# Evaporust on wood



## Woodwart (Dec 11, 2012)

I have a sickle with a very old, dry wooden handle. I put the main part of the blade into evaporust, and it cleaned up very well, but there's no way I can treat the top part of the blade without submerging the handle. I'm not sure it comes off. Will putting the blade into the Evaporust hurt it?

Thanks!


----------



## Dave Paine (May 30, 2012)

I think the Evapo-Rust chemicals would not harm the wood. I think the only impact is the water absorbing into the wood, but this should not be much. You are only submerging for hours perhaps a day.

I am not sure about the black particles which I get as Evapo-Rust is spent. These could get into the cracks and leave black lines. Not damage per se, but may not look good.

You could always try oxalic acid aka Wood bleach for this part of the rust removal.

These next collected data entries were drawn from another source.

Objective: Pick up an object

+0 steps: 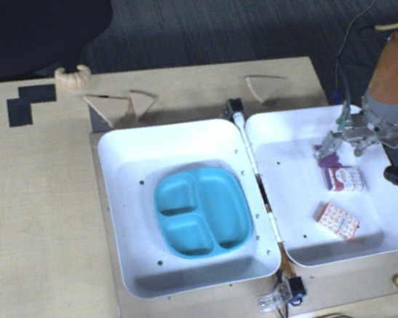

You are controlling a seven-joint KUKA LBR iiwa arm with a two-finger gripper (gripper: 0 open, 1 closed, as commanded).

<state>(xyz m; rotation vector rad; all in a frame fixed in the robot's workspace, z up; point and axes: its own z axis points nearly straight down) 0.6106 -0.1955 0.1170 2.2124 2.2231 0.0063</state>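
Observation:
My gripper (342, 149) hangs over the upper right part of the right bin (290, 178), its fingers spread open with nothing between them. A small purple object (329, 161) lies just below its left fingertip, close to it or touching. Directly under that lies a white and maroon packet (346, 179). A red and white patterned packet (338, 220) rests nearer the bin's front. The arm's orange band (395, 72) shows at the right edge.
The left bin (128, 201) holds a blue tray (203, 210) with three compartments. A hinge strip (255, 176) runs between the two bins. Cables and clips lie on the bench along the front edge (291, 292).

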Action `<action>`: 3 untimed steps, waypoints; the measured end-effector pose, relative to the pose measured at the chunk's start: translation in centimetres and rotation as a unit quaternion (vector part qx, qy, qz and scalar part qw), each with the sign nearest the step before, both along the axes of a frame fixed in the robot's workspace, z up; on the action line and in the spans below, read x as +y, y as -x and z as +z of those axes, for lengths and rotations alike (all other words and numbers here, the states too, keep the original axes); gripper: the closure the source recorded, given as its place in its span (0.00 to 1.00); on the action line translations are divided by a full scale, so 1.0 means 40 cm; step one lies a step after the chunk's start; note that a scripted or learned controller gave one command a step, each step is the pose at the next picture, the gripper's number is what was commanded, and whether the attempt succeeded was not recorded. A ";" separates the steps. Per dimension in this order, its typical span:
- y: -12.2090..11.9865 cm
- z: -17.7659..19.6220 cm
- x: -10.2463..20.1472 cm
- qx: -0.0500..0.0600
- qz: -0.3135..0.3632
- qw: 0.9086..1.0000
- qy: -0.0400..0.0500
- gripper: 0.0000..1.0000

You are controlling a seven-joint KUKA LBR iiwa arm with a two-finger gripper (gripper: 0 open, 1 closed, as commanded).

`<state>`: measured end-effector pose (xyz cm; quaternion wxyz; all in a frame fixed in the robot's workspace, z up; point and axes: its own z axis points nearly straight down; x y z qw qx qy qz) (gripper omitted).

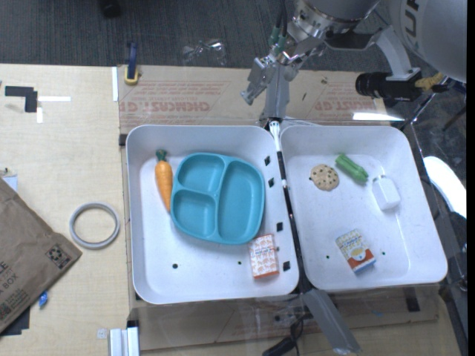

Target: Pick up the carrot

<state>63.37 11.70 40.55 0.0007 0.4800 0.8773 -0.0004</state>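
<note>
The pale wooden counter (59, 169) carries two shallow white plastic bins side by side, and the left white bin (148, 273) serves here as the landmark. The right white bin (415, 258) touches it along the middle edge. Above the far corner of the left bin, near that shared edge, hangs the grey robot arm (334, 6) with its metal gripper (276, 106); I cannot tell if the gripper is wide or narrow, and nothing is seen between its parts. Inside the left bin lies a teal divided plastic plate (219, 197) in the middle. Outside the left bin, on its left side, rests a grey tape ring (94, 224). The small orange carrot with green top (163, 180) lies inside the left bin, just beside the plate's left edge, well apart from the gripper.
</note>
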 end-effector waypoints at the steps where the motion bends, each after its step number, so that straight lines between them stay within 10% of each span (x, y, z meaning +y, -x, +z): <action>1: 0.088 -0.060 -0.383 0.001 0.160 0.987 0.000 0.00; 2: 0.270 -0.360 -0.272 0.001 0.222 0.975 -0.001 0.00; 3: 0.266 -0.338 -0.277 0.000 0.219 0.976 0.000 1.00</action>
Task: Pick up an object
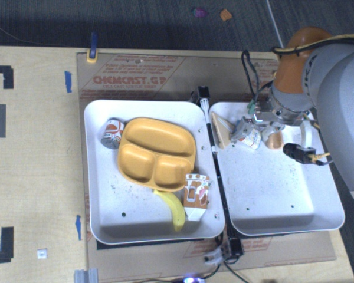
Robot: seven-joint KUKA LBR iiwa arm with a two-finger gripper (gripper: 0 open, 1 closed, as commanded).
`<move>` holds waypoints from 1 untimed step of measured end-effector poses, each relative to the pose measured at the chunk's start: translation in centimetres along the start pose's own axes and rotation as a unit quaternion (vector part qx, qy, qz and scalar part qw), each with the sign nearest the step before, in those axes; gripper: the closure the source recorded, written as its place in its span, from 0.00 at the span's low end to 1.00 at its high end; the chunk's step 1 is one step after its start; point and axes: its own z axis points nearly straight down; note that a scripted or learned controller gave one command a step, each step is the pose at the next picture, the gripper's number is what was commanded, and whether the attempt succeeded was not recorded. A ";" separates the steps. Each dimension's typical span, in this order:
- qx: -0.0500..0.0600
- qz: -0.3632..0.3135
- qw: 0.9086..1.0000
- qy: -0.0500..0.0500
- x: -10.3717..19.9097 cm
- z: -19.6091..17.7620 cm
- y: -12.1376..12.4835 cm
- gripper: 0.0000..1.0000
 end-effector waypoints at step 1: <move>0.003 -0.001 1.000 -0.001 0.0 -0.9 -0.2 1.00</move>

For me this leaves light green particles on parts of the steel.


----------



## TobyC (Apr 30, 2013)

> EVAPO-RUST is non-corrosive to steel and does not harm brass, copper, aluminum, gold, lead, titanium, steel, cast iron, chrome, solder points, vinyl, plastic, rubber, silicone, glass, cork, or wood. EVAPO-RUST has an indefinite shelf life* and can be used over and over until it absolutely stops working. On average, one gallon de-rusts up to 300 pounds of light to moderately rusted steel.


From their website.

Toby


----------



## Woodwart (Dec 11, 2012)

Cool! I've used up my evaporust, so I'll have to get more. I'll show you pics when it's all sharp and stuff.


----------